The American Conservative
Obama’s West Point Realism
The president defends a George H.W. Bush foreign policy against George W. Bush critics.
By Leon Hadar • May 30, 2014
I watched President Barack Obama’s address to the graduating cadets at the U.S. Military Academy at West Point on Wednesday, then read and re-read the transcript of the speech that outlined his foreign policy doctrine. I was reminded of why I voted for him twice and not for his Republican presidential rivals.
Just imagine what the current situation would be if John McCain or Mitt Romney, not Obama, occupied the White House.

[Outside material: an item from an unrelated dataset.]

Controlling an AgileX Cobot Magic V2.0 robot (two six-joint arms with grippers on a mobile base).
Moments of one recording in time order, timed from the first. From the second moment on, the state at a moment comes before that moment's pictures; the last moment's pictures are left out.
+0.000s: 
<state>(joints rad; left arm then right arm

My guess is that U.S. troops would still be engaged in combat in Iraq on the side of the theocratic and pro-Iran regime in Baghdad, and that the Republican president would have refrained from declaring, as Obama did on Wednesday, that U.S. forces Afghanistan would fall to zero at the end of 2016 even if the situation in that country remained unstable. And you don’t have to be a psychic to imagine President McCain reliving the 1962 Cuban Missile Crisis as he sends an ultimatum to Iran to dispose of its nuclear program and U.S. aircraft carriers move towards the Strait of Hormuz. And then consider the image of President Romney, consulting with his neoconservative foreign policy aides (Robert Kagan? John Bolton?) and with former Vice President Dick Cheney on devising a strategy of “regime change” in Damascus, and working together with our Polish and Japanese allies in preparation for cold or hot wars with Russia and China.